President pro tempore of the Kentucky Senate
- In office February 2, 1900 – January 1, 1902
- Preceded by: William Goebel
- Succeeded by: Newton Willard Utley

Member of the Kentucky House of Representatives from the 57th district
- In office January 1, 1910 – January 1, 1912
- Preceded by: William E. Dowling
- Succeeded by: J. R. Paxton

Member of the Kentucky Senate from the 20th district
- In office January 1, 1898 – January 1, 1902
- Preceded by: W. W. Stephenson
- Succeeded by: Edmund H. Taylor Jr.

Personal details
- Born: August 11, 1867 Owen County, Kentucky, U.S.
- Died: June 21, 1923 (aged 55) Lawrenceburg, Kentucky, U.S.
- Party: Democratic

= Lillard H. Carter =

American politician

Lillard Harvey Carter (August 11, 1867 – June 21, 1923) was an American politician from Kentucky who was a member of the Kentucky Senate from 1898 to 1902 and the Kentucky House of Representatives from 1910 to 1912.

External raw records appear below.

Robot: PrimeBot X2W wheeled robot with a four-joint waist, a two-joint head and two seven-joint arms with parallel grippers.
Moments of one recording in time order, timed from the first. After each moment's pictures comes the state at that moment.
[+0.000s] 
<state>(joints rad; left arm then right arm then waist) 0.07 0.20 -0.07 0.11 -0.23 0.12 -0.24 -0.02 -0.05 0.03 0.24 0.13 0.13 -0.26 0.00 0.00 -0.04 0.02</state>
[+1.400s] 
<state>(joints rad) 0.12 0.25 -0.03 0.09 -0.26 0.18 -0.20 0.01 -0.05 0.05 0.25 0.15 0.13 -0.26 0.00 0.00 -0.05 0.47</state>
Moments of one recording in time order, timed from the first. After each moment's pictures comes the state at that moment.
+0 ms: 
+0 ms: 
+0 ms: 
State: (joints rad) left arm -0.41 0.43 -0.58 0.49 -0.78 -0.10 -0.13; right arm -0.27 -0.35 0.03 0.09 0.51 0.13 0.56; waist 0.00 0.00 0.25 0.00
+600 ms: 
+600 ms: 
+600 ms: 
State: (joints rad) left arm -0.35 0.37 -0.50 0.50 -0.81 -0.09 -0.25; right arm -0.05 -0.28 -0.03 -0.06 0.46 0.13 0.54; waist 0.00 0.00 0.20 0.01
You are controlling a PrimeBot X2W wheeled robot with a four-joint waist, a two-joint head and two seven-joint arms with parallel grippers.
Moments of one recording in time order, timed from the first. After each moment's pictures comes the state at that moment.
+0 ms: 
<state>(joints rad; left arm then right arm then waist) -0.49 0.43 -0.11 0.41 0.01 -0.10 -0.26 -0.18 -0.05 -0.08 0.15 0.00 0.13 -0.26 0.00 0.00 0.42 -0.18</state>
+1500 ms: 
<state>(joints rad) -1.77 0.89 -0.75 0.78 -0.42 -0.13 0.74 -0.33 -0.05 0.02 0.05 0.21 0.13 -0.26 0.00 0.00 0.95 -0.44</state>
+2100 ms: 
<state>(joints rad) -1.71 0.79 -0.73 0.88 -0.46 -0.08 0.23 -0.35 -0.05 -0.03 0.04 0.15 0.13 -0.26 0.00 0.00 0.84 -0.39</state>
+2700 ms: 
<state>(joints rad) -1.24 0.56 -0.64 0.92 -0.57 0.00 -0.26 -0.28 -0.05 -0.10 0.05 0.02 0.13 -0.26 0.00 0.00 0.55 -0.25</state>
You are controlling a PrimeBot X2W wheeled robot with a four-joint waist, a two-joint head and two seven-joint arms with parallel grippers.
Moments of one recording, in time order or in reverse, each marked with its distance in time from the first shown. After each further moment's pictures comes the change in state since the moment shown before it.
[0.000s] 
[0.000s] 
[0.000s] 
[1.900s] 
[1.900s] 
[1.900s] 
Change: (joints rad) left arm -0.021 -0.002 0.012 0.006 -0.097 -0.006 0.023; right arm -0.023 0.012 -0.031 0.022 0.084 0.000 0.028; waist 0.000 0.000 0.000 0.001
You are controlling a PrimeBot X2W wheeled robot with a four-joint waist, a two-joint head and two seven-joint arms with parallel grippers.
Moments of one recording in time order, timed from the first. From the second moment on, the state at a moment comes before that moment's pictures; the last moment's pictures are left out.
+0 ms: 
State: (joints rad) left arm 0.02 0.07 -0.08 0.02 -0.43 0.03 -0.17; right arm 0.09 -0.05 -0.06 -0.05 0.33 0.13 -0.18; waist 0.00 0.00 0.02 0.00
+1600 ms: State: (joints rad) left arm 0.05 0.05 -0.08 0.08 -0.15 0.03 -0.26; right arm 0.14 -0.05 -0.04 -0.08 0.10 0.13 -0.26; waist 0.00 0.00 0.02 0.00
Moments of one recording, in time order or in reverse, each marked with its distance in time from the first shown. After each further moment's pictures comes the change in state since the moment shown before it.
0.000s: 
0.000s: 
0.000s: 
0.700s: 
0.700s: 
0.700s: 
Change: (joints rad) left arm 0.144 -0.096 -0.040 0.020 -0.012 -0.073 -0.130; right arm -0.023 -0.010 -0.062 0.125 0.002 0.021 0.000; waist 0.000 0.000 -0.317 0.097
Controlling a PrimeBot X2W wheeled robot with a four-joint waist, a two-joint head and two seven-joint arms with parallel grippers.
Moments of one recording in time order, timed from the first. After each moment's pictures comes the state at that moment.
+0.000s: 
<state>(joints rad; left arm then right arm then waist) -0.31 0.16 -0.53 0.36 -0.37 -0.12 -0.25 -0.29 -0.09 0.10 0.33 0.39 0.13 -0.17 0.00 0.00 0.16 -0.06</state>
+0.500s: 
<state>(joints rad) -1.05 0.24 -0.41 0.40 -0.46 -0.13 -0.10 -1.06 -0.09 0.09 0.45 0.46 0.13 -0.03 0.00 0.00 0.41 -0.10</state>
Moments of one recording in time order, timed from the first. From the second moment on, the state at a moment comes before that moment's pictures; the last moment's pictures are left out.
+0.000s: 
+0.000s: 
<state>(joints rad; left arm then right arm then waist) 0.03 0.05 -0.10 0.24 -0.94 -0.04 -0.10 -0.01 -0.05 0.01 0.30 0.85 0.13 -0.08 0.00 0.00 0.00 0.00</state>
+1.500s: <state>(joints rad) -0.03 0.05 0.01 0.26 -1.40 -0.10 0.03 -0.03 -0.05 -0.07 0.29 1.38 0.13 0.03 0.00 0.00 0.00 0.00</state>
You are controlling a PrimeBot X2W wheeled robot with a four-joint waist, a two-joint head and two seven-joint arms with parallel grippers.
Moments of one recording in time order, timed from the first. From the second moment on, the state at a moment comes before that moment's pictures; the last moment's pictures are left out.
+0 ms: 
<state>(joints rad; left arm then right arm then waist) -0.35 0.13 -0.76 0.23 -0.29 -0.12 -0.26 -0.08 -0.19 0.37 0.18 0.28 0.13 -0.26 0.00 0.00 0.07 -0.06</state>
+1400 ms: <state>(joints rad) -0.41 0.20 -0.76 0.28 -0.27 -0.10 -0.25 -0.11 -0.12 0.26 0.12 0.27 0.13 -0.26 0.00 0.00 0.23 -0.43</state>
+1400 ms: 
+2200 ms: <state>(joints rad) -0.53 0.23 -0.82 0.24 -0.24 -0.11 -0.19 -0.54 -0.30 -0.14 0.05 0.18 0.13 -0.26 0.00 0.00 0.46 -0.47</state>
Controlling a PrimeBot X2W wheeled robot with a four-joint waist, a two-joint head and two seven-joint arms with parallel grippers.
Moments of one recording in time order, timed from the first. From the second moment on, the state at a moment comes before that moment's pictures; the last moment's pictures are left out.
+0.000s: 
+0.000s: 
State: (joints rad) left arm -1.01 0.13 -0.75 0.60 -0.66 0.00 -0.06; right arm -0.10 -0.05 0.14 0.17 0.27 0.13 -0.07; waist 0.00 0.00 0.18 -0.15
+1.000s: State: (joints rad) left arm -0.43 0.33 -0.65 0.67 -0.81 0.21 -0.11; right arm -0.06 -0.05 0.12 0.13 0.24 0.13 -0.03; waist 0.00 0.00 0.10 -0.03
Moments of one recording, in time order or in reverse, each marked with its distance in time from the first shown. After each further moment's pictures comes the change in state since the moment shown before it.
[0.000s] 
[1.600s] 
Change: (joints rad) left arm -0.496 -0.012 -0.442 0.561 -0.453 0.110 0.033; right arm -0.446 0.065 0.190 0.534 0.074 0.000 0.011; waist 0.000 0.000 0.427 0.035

Following the resignation of William Goebel from the Senate to become governor of Kentucky, Carter was elected by the Senate in his place on February 2, 1900, to become President pro tempore. The following day, Goebel died and lieutenant governor J. C. W. Beckham ascended to the governorship, making Carter acting lieutenant governor.

He died on June 21, 1923, at age 55.